» Work item
The reply should match the listing below character for character, except that no image is carried over.
*** Information provided Section Begins ***
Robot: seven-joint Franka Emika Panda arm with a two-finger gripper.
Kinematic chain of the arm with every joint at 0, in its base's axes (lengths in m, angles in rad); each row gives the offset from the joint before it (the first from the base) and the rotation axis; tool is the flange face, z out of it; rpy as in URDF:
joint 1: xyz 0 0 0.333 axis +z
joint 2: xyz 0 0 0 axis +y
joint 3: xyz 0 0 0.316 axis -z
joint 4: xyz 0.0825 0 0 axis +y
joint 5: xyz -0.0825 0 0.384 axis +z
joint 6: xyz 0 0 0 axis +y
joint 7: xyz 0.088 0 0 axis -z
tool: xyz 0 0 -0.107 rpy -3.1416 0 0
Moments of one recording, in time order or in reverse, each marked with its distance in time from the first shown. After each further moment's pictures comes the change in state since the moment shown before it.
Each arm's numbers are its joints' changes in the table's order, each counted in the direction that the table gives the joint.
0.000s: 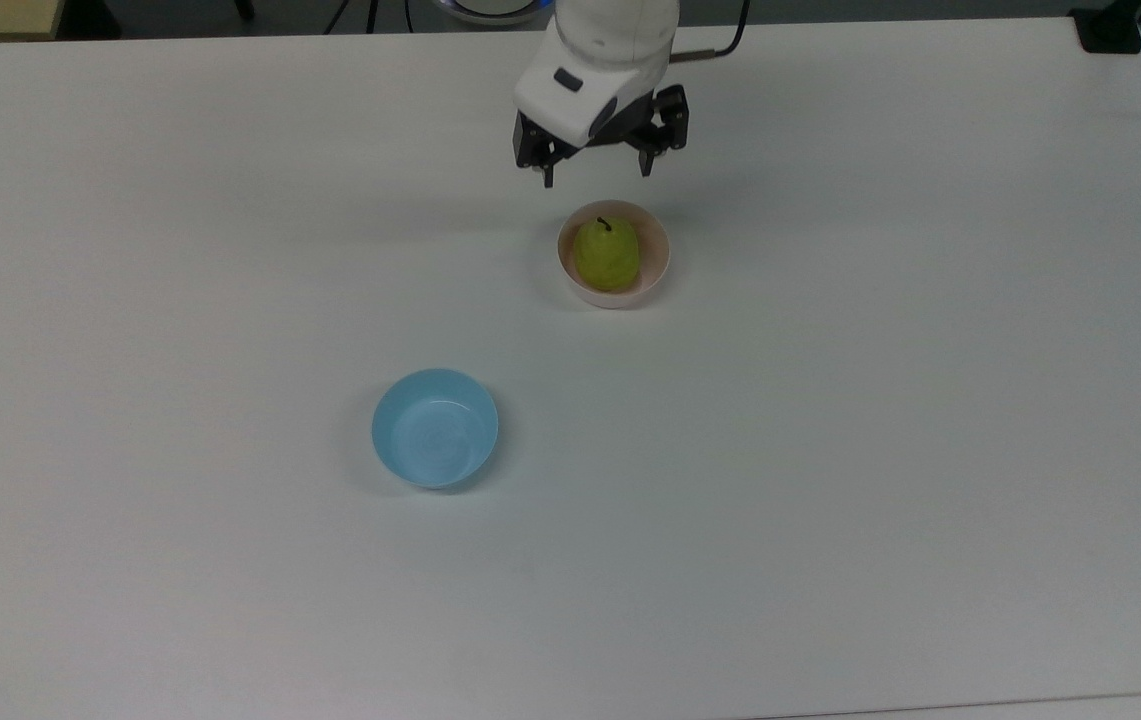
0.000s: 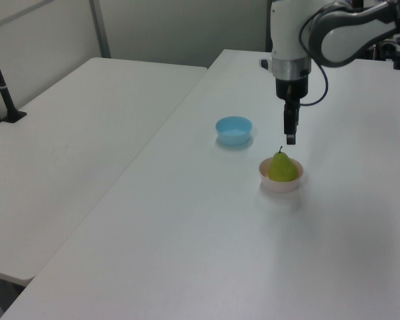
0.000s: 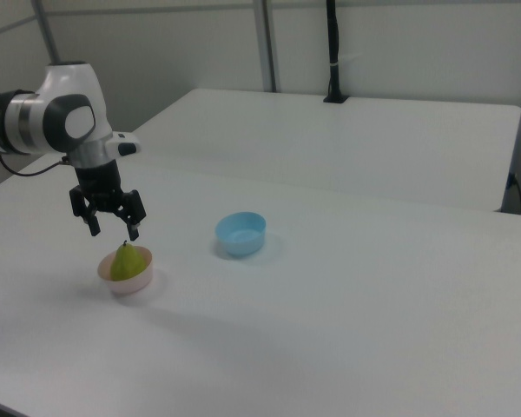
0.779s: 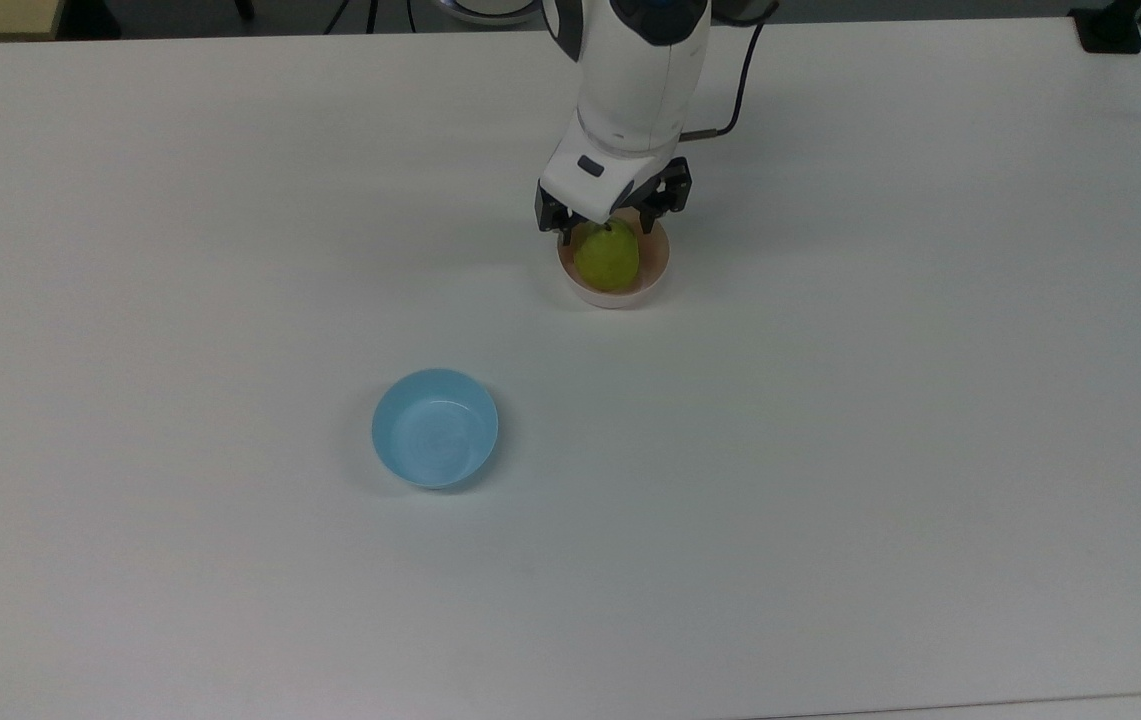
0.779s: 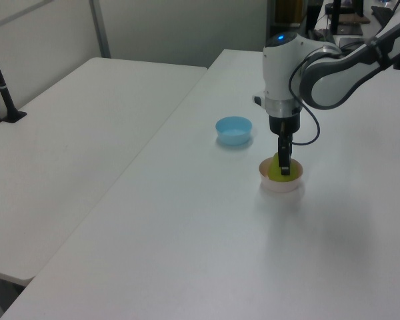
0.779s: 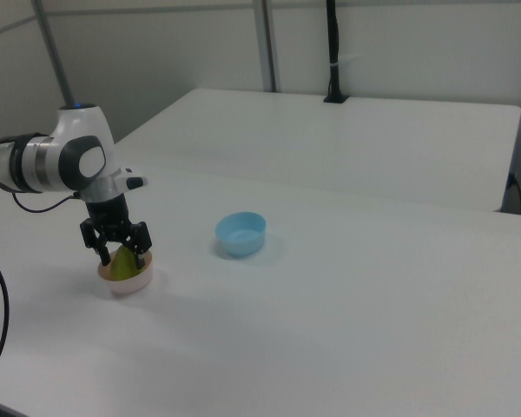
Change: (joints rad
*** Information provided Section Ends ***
» Task output
Robot: seven-joint Franka Emika Panda arm with a two-finger gripper.
Kinematic chain of the arm with every joint at 0, in its base's axes (lengths in m, angles in rad); each row gives the offset from the joint before it (the first from the base) and the rotation axis; tool is the flange face, z out of it; rpy as in URDF:
joint 1: xyz 0 0 0.333 axis +z
joint 2: xyz 0 0 0 axis +y
joint 3: xyz 0 0 0.316 axis -z
joint 4: xyz 0.0825 0 0 axis +y
joint 5: xyz -0.0825 0 0.384 axis +z
joint 6: xyz 0 0 0 axis +y
joint 7: xyz 0.088 0 0 axis -z
tool: xyz 0 0 -0.107 rpy -3.1416 0 0
Moments of one recording, in time order or in reverse, each marked with its distance in time from the first shown. After each further moment's pictures comes the change in state since the moment shown before it.
Each arm's numbers are its joints' changes in the table's order, each counted in the direction that the table gives the joint.
0.000s: 
0.000s: 
0.000s: 
0.779s: 
0.779s: 
0.779s: 
Change: (joints rad

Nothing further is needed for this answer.